# OUr Zeppelin tribute band from a few years ago!



## jmaysen (Mar 10, 2008)

Featuring a 8 string Alembic and a Jimmy Page Custom Authentic Custom Shop #1.

Do you think we nailed the tone?

[video=youtube;xNdviWOiwLc]http://www.youtube.com/watch?v=xNdviWOiwLc&amp;feature=share&amp;list=UUI2VXRtmqd DqaC5b9bBPqAg[/video]


----------



## mrmatt1972 (Apr 3, 2008)

The tone is great, but the wig is fantastic!


----------



## Percy (Feb 18, 2013)

lmao sounds nothing like Zep...if you wanna be a tribute act you should at least sound like Zep...other than that good from far and far from good gl all Percy


----------



## jmaysen (Mar 10, 2008)

[video=youtube;VJgWxt1ukBM]http://www.youtube.com/watch?v=VJgWxt1ukBM[/video]

Here's what we are going for... I dunno, the overall tone and feel was pretty darn close..... And yes, no one sounds like Percy, not even Percy anymore....


----------



## zontar (Oct 25, 2007)

Yup--love thos wigs!

And no disrespect intended--as I love Dread Zeppelin, but the singer sounds more like Tortelvis than Plant...


----------



## jmaysen (Mar 10, 2008)

Mike is a natural baritone.... and does a great Elvis....


----------



## GuitarsCanada (Dec 30, 2005)

As I used to say to my kids "Did you have fun?" that's really the most important thing


----------



## jmaysen (Mar 10, 2008)

it was fun, and we'd get 2k a night.... but it was a pain to produce. lot's of gear to bring around. At one point we did a STP tribute just so we didn't have to bring so much gear.
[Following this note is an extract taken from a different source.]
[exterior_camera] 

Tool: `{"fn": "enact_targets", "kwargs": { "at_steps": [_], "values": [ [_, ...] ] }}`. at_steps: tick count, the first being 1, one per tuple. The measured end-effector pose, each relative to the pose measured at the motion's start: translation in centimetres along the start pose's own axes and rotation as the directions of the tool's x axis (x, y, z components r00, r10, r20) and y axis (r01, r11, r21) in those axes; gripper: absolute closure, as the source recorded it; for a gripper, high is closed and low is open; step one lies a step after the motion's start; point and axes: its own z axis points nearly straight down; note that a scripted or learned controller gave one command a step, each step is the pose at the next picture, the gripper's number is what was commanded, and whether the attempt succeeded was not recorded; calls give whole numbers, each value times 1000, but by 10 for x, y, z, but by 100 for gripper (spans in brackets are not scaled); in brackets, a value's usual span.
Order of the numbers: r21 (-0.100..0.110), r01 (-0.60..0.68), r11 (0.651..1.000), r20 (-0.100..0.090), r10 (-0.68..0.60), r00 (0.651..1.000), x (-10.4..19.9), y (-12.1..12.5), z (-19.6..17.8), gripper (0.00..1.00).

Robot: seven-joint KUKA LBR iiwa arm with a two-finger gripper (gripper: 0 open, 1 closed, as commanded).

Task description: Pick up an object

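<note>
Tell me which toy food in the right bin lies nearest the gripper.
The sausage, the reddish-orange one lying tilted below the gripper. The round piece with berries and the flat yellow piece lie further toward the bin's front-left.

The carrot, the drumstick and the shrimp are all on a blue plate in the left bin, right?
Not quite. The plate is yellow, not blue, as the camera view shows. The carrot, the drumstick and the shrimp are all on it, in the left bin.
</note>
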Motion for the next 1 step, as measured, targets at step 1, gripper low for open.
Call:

Mike was better at mimicking Scott Weiland then Percy....


----------



## jmaysen (Mar 10, 2008)

[video=youtube;Nuq6KVYG0o8]http://www.youtube.com/watch?v=Nuq6KVYG0o8[/video]


----------



## Percy (Feb 18, 2013)

wow i get home from working in T.O. the last week and find my wifes 18yr old son got my password,very srry for his brain dead comment.I am 50 yrs old and know the commitment involved to be a working band,if i could spank him i would. Again i apologize for him he thinks he knows everything but knows nothing.


----------



## jmaysen (Mar 10, 2008)

lol no harm done, nothing we have not heard before.... I bet he listens to Shrillex and thinks that is music ... lol


----------



## Mooh (Mar 7, 2007)

Nice cover. I don't like note for note imitations. This was a cool take. Sounds really good on my headphones. Good clean ending, pretty tight rhythm section without losing the LZ vibe.

There's a cool LZ tribute cd, *Encomium*, and a blues based one called *Whole Lotta Blues*, Songs Of Led Zeppelin, This Ain't No Tribute. Both very good.

Peace, Mooh.


----------